Task to carry out:
Copy out each line below containing "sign".

======== Supplied records ========

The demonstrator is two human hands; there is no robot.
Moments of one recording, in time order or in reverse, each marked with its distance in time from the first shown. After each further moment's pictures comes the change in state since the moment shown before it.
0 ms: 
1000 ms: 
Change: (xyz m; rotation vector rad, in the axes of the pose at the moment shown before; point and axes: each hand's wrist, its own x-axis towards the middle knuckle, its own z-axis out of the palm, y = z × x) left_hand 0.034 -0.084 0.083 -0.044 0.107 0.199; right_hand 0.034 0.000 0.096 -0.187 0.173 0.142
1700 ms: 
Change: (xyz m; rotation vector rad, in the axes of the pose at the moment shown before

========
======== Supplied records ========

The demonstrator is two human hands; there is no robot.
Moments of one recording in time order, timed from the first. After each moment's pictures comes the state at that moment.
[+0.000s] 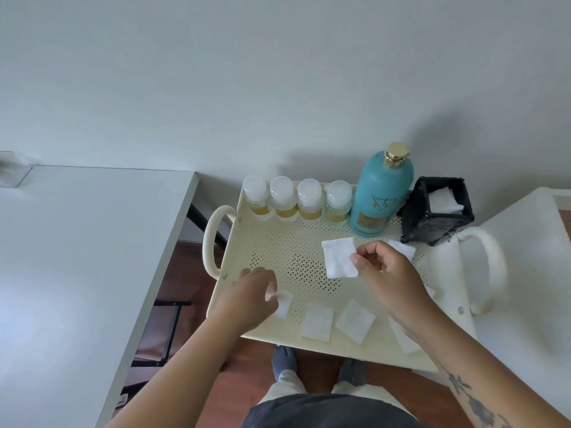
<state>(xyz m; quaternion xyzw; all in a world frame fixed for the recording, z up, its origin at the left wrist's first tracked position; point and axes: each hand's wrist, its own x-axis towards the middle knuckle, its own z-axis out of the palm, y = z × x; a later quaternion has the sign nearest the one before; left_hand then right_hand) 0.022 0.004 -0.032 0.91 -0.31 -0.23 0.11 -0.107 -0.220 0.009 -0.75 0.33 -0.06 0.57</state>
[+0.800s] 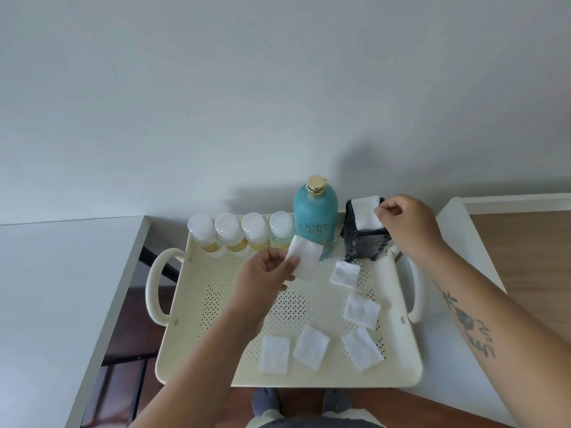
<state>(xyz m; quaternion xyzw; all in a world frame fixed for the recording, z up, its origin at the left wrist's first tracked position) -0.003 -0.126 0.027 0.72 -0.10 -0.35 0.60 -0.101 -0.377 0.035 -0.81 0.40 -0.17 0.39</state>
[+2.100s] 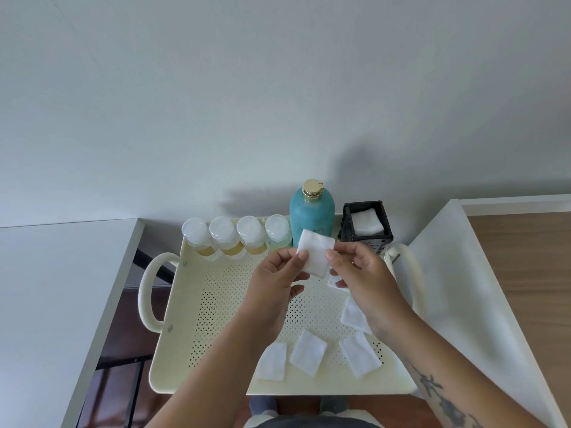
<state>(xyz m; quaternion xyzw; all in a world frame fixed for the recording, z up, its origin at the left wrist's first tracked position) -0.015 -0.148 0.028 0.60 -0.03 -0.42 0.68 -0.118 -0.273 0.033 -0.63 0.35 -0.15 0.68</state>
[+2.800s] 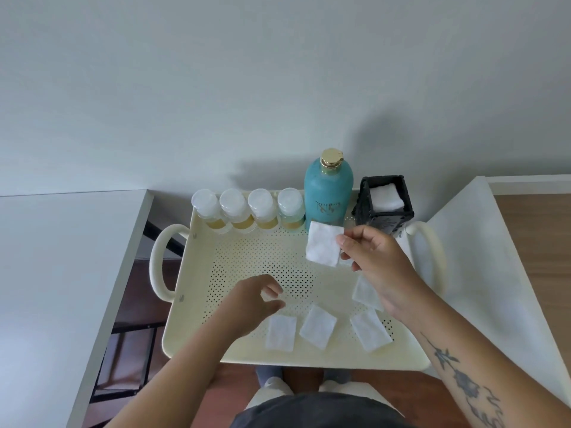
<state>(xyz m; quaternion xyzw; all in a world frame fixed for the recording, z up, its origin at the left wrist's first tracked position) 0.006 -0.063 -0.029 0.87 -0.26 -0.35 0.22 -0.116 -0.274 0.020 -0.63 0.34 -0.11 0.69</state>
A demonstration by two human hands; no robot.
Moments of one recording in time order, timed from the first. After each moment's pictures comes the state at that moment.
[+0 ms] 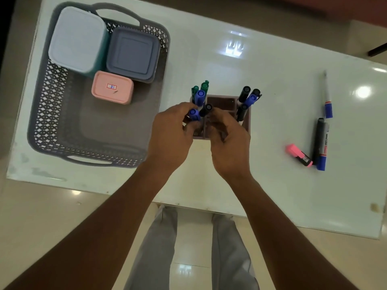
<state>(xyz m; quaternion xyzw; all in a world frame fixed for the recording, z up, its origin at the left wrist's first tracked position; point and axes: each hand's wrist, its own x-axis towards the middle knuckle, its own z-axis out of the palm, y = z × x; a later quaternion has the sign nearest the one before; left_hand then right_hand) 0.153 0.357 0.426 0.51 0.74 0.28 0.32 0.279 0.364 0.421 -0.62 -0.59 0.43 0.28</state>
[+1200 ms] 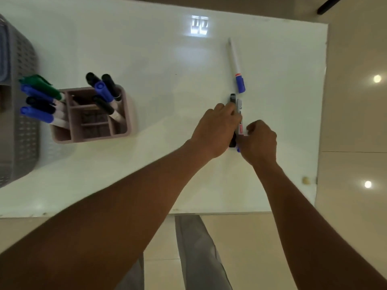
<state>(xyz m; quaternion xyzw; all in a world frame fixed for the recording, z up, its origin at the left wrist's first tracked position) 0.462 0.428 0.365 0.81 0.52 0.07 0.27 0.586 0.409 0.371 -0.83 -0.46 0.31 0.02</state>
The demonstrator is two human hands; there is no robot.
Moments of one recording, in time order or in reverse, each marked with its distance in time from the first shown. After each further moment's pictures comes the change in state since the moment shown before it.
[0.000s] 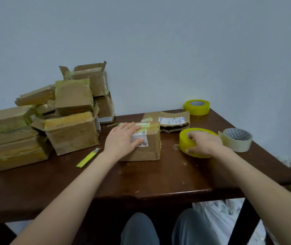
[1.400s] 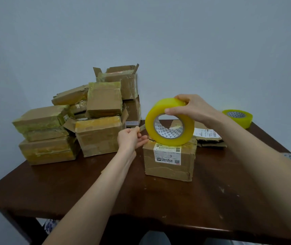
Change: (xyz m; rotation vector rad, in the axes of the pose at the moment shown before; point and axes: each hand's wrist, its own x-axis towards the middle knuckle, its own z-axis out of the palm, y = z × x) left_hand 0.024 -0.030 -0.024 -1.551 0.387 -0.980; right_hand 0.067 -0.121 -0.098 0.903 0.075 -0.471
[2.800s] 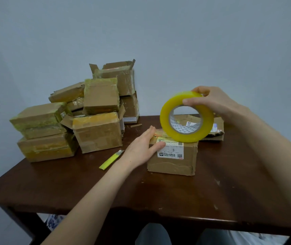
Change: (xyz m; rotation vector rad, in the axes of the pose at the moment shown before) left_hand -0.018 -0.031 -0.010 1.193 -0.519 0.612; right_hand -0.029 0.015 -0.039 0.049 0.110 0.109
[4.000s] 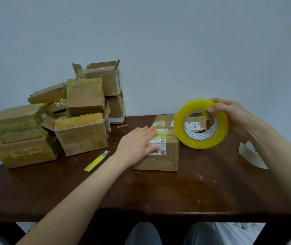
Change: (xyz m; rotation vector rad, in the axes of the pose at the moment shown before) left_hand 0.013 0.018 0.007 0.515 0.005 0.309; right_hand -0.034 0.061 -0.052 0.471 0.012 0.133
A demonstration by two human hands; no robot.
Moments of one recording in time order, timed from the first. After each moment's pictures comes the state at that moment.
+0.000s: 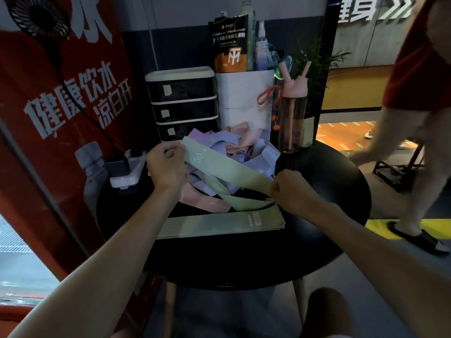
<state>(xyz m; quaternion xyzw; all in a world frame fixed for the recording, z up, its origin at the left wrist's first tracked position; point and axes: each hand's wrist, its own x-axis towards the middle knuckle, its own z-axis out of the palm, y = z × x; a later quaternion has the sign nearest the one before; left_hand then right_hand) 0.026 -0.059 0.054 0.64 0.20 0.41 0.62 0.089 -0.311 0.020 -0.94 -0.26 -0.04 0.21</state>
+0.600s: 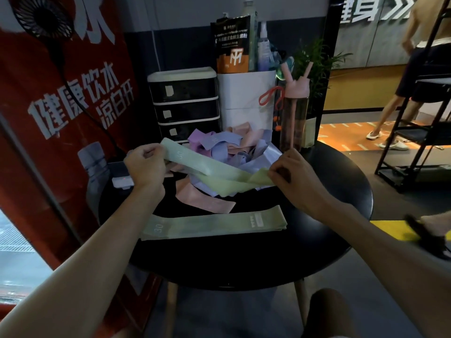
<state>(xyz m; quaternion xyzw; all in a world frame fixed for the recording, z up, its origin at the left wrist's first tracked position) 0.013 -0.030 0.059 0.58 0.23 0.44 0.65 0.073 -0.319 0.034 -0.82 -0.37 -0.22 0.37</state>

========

Reply to the task:
<state>(xyz m; quaternion xyzw; all in a world frame fixed for the recording, z up, its origin at the left wrist's first tracked position; point and axes: each hand's wrist, its own x-axis towards the middle knuckle, its own z-axis out of the palm, y = z × x; a later quaternion has the sign nearest the one before; left_hand then right_hand) 0.022 0.004 -0.032 0.91 -0.31 -0.23 0.11 -0.107 -0.220 0.009 -0.75 0.33 -0.06 0.57</state>
<state>(xyz m; quaternion xyzw; all in a world frame fixed for the recording, z up, its origin at the left wrist's first tracked position; point and axes: each hand's wrist, its own x-axis towards the middle knuckle, its own z-axis out of the palm, y = z × x; a later quaternion has the sign nearest the one before; left_hand then right_hand) 0.153 0.357 0.426 0.51 0.74 0.28 0.32 0.279 0.364 0.421 -0.62 -0.59 0.43 0.28</state>
<state>(xyz m; quaternion xyzw; all in a world frame fixed for the recording, z up, its origin at the left wrist's first tracked position; point and axes: each hand's wrist, its own x-axis towards the middle knuckle, its own z-axis out of the palm, y = z × x; a later quaternion has the sign nearest the one before; left_hand then right_hand) 0.026 -0.059 0.054 0.64 0.20 0.41 0.62 0.089 -0.311 0.020 -0.94 -0.26 -0.04 0.21</state>

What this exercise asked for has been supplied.